In the rapidly evolving field of artificial intelligence, convolutional neural networks are essential for tackling complex challenges such as machine vision and medical diagnosis. Recently, to address the challenges in processing speed and power consumption of conventional digital convolution operations, many optical components have been suggested to replace the digital convolution layer in the neural network, accelerating various machine vision tasks. Nonetheless, the analog nature of the optical convolution kernel has not been fully explored. Here, we develop a spatial frequency domain training method to create arbitrarily shaped analog convolution kernels using an optical metasurface as the convolution layer, with its receptive field largely surpassing digital convolution kernels. By employing spatial multiplexing, the multiple parallel convolution kernels with both positive and negative weights are generated under the incoherent illumination condition.
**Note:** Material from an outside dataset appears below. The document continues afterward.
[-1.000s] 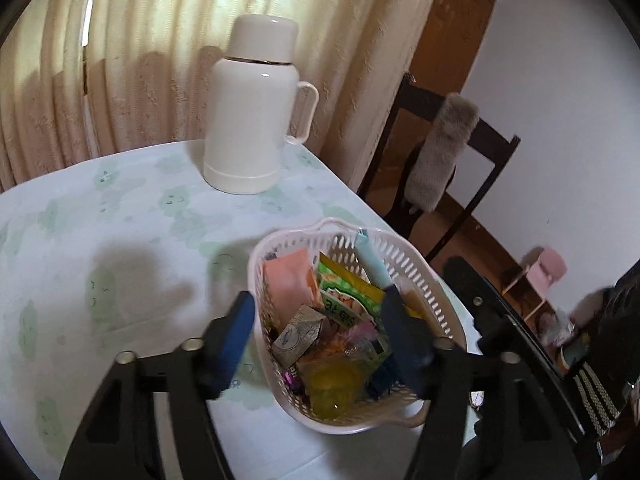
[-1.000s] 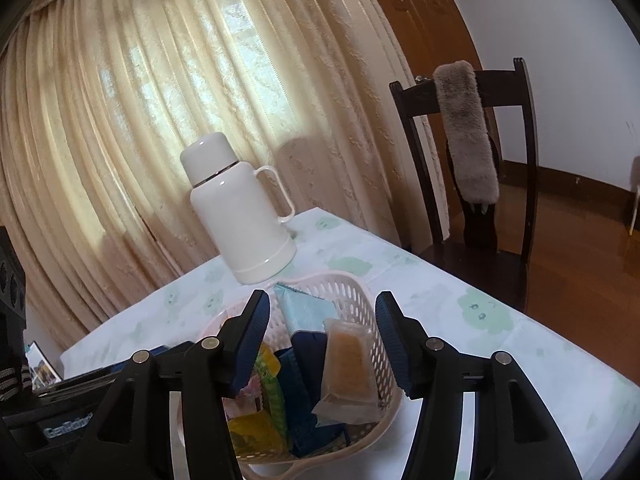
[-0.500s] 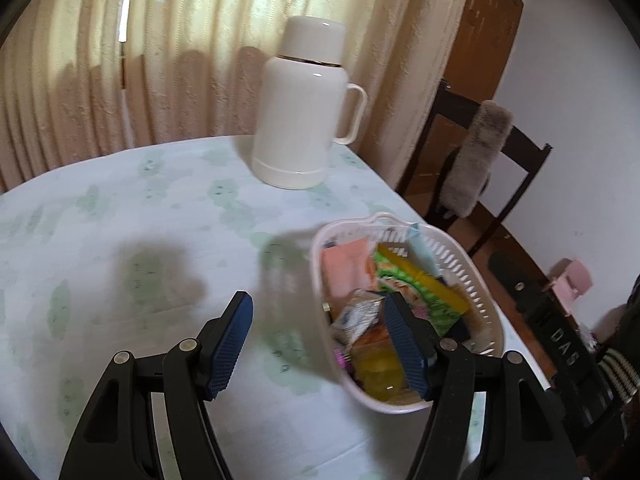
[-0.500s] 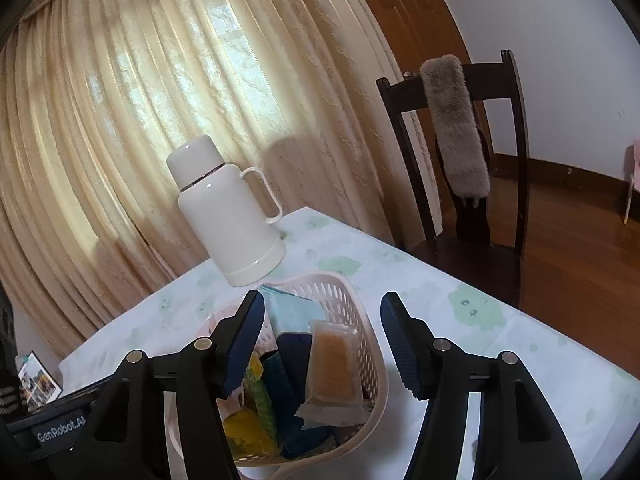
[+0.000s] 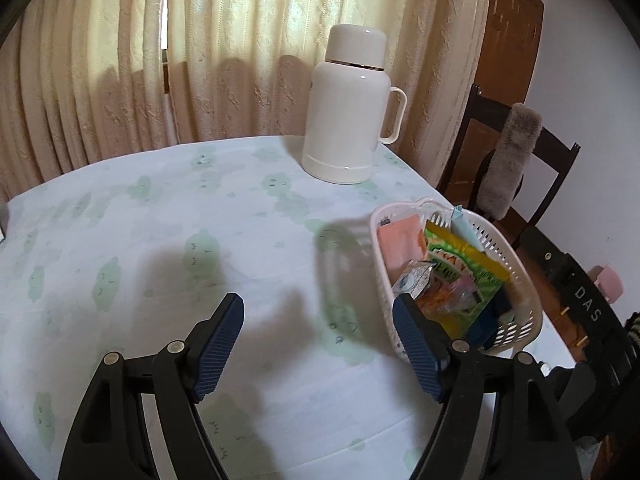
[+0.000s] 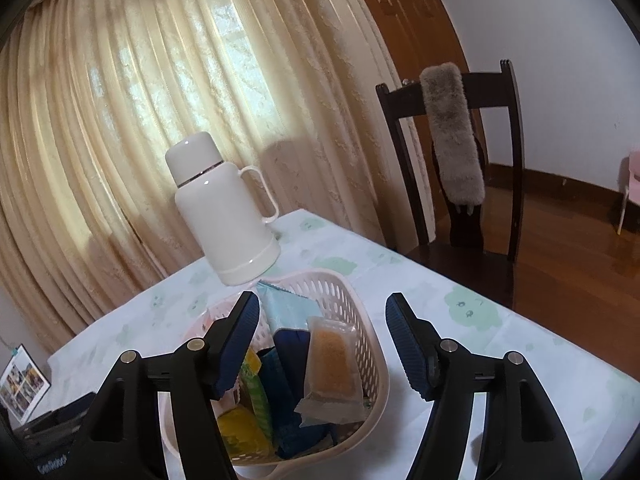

We experimentally demonstrate a 98.59% classification accuracy on the MNIST dataset, with simulations showing 92.63% and 68.67% accuracy on the Fashion-MNIST and CIFAR-10 datasets with additional digital layers. This work underscores the unique advantage of analog optical convolution, offering a promising avenue to accelerate machine vision tasks, especially in edge devices.

翻译：在快速发展的人工智能领域，卷积神经网络对于解决机器视觉和医疗诊断等复杂挑战至关重要。近来，为应对传统数字卷积运算在处理速度和功耗方面的挑战，许多光学元件被提出以替代神经网络中的数字卷积层，从而加速各种机器视觉任务。然而，光学卷积核的模拟特性尚未得到充分探索。本文中，我们开发了一种空间频域训练方法，利用光学超表面作为卷积层来创建任意形状的模拟卷积核，其感受野大幅超越数字卷积核。通过采用空间复用技术，在非相干照明条件下生成了具有正负权重的多个并行卷积核。我们在MNIST数据集上实验验证了98.59%的分类准确率，并通过仿真表明，在附加数字层的情况下，在Fashion-MNIST和CIFAR-10数据集上分别实现了92.63%和68.67%的准确率。这项工作凸显了模拟光学卷积的独特优势，为加速机器视觉任务（尤其是在边缘设备中）提供了一条前景广阔的途径。